[OT] Application case study comparing Java, Go, and C++

Fri Mar 1 18:37:33 UTC 2019

On Friday, 1 March 2019 at 12:46:12 UTC, Pjotr Prins wrote:
> On Thursday, 28 February 2019 at 23:50:44 UTC, Jon Degenhardt 
> wrote:
>> On Thursday, 28 February 2019 at 22:58:54 UTC, Seb wrote:
>>> On Thursday, 28 February 2019 at 20:48:01 UTC, Jon Degenhardt 
>>> wrote:
>>>> [...]
>>>
>>> I wouldn't give much value to this paper. It hasn't been peer 
>>> reviewed and I doubt it would pass any. A quick example:
>>>
>>> "It [their tool] can be used as a drop-in replacement for 
>>> many operations implemented by SAMtools [...]". Though no 
>>> performance comparison was done against samtools (nor any 
>>> other tools expect their own implementations). I find this 
>>> pretty shocking, because their entire paper's purpose is 
>>> about performance...
>>>
>>> For reference, samtools is the de-facto standard for a reason 
>>> (yes it's old and written in C).
>>>
>>> Though, to be fair sambamba (written in D) is faster than the 
>>> C "standard" implementation:
>>>
>>> https://www.ncbi.nlm.nih.gov/pmc/articles/PMC4765878
>>
>> They do have benchmark comparisons against GATK 4 in another 
>> paper:
>> "elPrep 4: A multithreaded framework for sequence analysis"
>> https://doi.org/10.1371/journal.pone.0209523
>>
>> I'm not so familiar with these tool sets. How does GATK 4 
>> stack up against other tools?
>>
>> From the paper it looks like many of the performance gains 
>> over GATK 4 resulted from architecture and algorithm changes, 
>> so it may not be valid from the perspective of comparing 
>> C++/Go/Java and GC vs reference counting.
>
> As the co-author of sambamba and having a pretty good 
> understanding of samtools I call BS on mentioned Go/C++/Java 
> comparison paper. It is all about implementation, i.e., the 
> programmer. Saying that Go is faster than C++ makes no sense to 
> me (go figure). Maybe the C++ implementation should have used a 
> ring buffer like Sambamba does in D (Artem did the smart thing).
>
> One reason I like chess is that it is an honest comparison of 
> skill. Have two people play and you can tell quickly who is 
> superior. In computing we don't have such an easy framework. 
> You can compare tools, i.e., implementation, but to make it a 
> language comparison is bound to be flawed. The problem with 
> that comparision paper is the way they wrote it up.

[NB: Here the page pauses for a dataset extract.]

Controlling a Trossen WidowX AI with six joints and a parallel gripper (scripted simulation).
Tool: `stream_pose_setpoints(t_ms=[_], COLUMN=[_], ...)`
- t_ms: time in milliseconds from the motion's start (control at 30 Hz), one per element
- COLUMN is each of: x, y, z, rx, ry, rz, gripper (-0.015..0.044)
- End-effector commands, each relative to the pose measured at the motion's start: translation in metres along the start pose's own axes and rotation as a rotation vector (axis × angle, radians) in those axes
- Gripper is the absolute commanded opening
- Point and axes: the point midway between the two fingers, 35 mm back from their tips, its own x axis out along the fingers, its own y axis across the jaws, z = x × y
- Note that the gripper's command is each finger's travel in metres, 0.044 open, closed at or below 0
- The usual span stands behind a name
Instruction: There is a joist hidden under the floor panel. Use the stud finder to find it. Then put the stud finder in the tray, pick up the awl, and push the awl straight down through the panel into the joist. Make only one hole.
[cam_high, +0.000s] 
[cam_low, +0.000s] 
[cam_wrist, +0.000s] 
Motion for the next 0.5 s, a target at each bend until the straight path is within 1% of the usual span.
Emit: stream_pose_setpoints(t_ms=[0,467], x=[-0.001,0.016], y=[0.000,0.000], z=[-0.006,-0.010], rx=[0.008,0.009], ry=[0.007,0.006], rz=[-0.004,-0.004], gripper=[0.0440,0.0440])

Thanks for the feedback (both Seb and Pjotr).

It's too bad the paper doesn't provide more meaningful value, as 
application level comparisons of alternate programming 
environments are quite rare. Application level benchmarks are 
useful in conjunction with the micro-benchmarks that are more the 
norm. More important, in my view. But, if the work isn't well 
founded, or least can't be shown to be well founded, then it's 
not useful. If there were a number of similar results it might be 
seen as contributing evidence. As a single work it'd always need 
to be viewed skeptically, but if people who have expertise in the 
application area don't find it worthy, well...

--Jon